Note each line in the data holding the string "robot" and report it.

### Recorded information:
+---+

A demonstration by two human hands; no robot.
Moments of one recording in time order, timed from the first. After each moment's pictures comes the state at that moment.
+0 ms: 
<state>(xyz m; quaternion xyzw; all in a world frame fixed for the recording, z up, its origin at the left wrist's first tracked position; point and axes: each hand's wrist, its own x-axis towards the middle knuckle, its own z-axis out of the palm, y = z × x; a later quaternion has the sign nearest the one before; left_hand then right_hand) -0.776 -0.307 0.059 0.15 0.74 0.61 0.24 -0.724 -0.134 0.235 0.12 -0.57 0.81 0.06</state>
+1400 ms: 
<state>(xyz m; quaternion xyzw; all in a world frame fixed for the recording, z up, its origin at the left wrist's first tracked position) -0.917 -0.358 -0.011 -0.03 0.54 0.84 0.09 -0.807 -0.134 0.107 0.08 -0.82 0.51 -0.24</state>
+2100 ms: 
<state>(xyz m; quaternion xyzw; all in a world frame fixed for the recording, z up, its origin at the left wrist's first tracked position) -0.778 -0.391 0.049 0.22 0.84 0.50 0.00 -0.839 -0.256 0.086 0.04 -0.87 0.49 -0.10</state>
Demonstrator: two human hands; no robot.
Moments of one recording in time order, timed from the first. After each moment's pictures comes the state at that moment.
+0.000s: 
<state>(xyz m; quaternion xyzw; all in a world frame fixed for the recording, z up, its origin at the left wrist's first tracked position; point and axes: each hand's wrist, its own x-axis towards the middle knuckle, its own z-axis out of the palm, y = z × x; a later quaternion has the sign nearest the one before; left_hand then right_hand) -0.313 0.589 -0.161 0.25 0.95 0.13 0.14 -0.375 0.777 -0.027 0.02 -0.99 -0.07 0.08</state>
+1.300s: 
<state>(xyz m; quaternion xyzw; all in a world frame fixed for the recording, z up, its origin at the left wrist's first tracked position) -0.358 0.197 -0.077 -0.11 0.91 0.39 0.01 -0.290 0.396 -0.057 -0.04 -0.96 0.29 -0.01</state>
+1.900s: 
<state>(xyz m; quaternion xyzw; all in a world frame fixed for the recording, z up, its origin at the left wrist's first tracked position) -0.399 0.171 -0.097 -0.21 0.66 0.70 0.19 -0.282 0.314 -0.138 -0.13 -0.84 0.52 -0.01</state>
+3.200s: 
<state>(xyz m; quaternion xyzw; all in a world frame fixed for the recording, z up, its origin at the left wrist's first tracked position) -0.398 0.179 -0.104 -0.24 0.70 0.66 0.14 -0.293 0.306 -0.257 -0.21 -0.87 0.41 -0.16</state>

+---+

### Task output:
A demonstration by two human hands; no robot.
Demonstrator: two human hands; no robot.

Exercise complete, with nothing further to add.